In the Kubeflow Notebook created above, use the following snippet to download the data into the /home/jovyan/.keras directory (which is mounted onto the EFS Volume).

import pathlib
import tensorflow as tf
dataset_url = "https://storage.googleapis.com/download.tensorflow.org/example_images/flower_photos.tgz"
data_dir = tf.keras.utils.get_file(origin=dataset_url,
                                   fname='flower_photos',
                                   untar=True)
data_dir = pathlib.Path(data_dir)

2. Build and push the Docker image

In the training-sample directory, we have provided a sample training script and Dockerfile which you can use as follows to build a docker image. Be sure to point the $IMAGE_URI to your registry and specify an appropriate tag.

export IMAGE_URI=<dockerimage:tag>
cd training-sample

# You will need to login to ECR for the following steps
docker build -t $IMAGE_URI .
docker push $IMAGE_URI
cd -

3. Configure the TFjob spec file

Once the docker image is built, replace the <dockerimage:tag> in the tfjob.yaml file, line #17.

yq e '.spec.tfReplicaSpecs.Worker.template.spec.containers[0].image = env(IMAGE_URI)' -i training-sample/tfjob.yaml

Also, specify the name of the PVC you created.

yq e '.spec.tfReplicaSpecs.Worker.template.spec.volumes[0].persistentVolumeClaim.claimName = env(CLAIM_NAME)' -i training-sample/tfjob.yaml

Make sure to run it in the same namespace as the claim:

yq e '.metadata.namespace = env(PVC_NAMESPACE)' -i training-sample/tfjob.yaml

4. Create the TFjob and use the provided commands to check the training logs

At this point, we are ready to train the model using the training-sample/training.py script and the data available on the shared volume with the Kubeflow TFJob operator as -

kubectl apply -f training-sample/tfjob.yaml

In order to check that the training job is running as expected, you can check the events in the TFJob describe response as well as the job logs.

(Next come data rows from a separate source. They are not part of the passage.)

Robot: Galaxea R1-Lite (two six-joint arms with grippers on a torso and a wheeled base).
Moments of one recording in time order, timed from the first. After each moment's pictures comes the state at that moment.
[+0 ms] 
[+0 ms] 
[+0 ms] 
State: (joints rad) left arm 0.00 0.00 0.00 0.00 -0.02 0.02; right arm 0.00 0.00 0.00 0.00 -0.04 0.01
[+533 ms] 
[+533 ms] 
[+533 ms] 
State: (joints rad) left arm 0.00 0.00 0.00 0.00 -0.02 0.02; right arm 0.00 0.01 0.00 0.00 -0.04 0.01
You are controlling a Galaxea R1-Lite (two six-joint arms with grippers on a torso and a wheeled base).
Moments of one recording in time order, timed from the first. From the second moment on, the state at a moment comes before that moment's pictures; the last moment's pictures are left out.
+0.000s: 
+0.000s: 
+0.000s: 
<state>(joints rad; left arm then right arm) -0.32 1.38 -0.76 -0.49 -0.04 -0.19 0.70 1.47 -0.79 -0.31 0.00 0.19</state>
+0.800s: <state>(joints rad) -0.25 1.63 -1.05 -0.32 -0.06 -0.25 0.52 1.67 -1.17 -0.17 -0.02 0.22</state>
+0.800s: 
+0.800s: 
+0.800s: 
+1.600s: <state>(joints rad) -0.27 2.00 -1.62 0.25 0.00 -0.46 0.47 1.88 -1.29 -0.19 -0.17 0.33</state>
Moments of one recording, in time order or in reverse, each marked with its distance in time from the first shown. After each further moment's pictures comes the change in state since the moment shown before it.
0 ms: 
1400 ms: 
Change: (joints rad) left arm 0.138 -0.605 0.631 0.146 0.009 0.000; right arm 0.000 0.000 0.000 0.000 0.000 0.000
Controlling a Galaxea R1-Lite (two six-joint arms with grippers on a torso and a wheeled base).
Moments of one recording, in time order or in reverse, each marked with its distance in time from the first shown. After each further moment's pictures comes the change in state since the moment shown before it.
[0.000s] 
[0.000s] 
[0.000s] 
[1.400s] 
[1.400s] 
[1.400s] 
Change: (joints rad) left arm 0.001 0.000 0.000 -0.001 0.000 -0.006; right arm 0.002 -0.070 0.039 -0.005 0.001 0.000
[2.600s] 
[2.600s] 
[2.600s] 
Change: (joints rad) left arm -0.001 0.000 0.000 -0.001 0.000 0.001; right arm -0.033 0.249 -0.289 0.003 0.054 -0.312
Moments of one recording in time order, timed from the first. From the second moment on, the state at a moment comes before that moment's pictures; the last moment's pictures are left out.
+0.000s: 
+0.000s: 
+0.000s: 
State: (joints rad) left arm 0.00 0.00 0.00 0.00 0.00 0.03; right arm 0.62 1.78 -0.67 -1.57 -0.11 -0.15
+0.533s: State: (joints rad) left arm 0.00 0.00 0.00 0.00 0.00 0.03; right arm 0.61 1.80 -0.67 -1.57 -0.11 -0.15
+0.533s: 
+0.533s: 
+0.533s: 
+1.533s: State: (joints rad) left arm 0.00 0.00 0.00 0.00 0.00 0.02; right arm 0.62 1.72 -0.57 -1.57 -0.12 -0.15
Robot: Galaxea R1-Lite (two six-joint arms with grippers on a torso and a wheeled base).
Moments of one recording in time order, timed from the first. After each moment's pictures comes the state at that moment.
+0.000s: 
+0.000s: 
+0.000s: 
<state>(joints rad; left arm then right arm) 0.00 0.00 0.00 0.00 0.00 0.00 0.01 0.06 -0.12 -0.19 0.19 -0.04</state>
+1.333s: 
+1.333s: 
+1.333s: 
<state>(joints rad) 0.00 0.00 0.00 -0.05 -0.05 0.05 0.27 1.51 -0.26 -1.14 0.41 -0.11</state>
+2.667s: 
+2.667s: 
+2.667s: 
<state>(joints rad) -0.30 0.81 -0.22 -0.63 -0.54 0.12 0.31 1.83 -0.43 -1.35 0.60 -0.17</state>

kubectl describe tfjob image-classification-pvc -n $PVC_NAMESPACE
kubectl logs -n $PVC_NAMESPACE image-classification-pvc-worker-0 -f

4.0 Cleanup

This section cleans up the resources created in this guide. To clean up additional deployment-specific resources, see the uninstall section in the deployment guide for the deployment option of your choice.

4.1 Clean up the TFJob

kubectl delete tfjob -n $PVC_NAMESPACE image-classification-pvc

4.2 Delete the Kubeflow Notebook

Login to the dashboard to stop and/or terminate any kubeflow notebooks you created for this session or use the following command:

kubectl delete notebook -n $PVC_NAMESPACE <notebook-name>

Use the following command to delete the permissions job:

kubectl delete pod -n $PVC_NAMESPACE $CLAIM_NAME

4.3 Delete PVC, PV, and SC in the following order

kubectl delete pvc -n $PVC_NAMESPACE $CLAIM_NAME
kubectl delete pv efs-pv
kubectl delete sc efs-sc

4.4 Delete the EFS mount targets, filesystem, and security group

Use the steps in this AWS Guide to delete the EFS filesystem that you created.

5.0 Known issues

  1. When you re-run the eksctl create iamserviceaccount to create and annotate the same service account multiple times, sometimes the role does not get overwritten. In this case, you may need to do one or both of the following: a. Delete the CloudFormation stack associated with this add-on role. b. Delete the efs-csi-controller-sa service account and then re-run the required steps. If you used the auto-script, you can re-run it by specifying the same filesystem-name such that a new one is not created.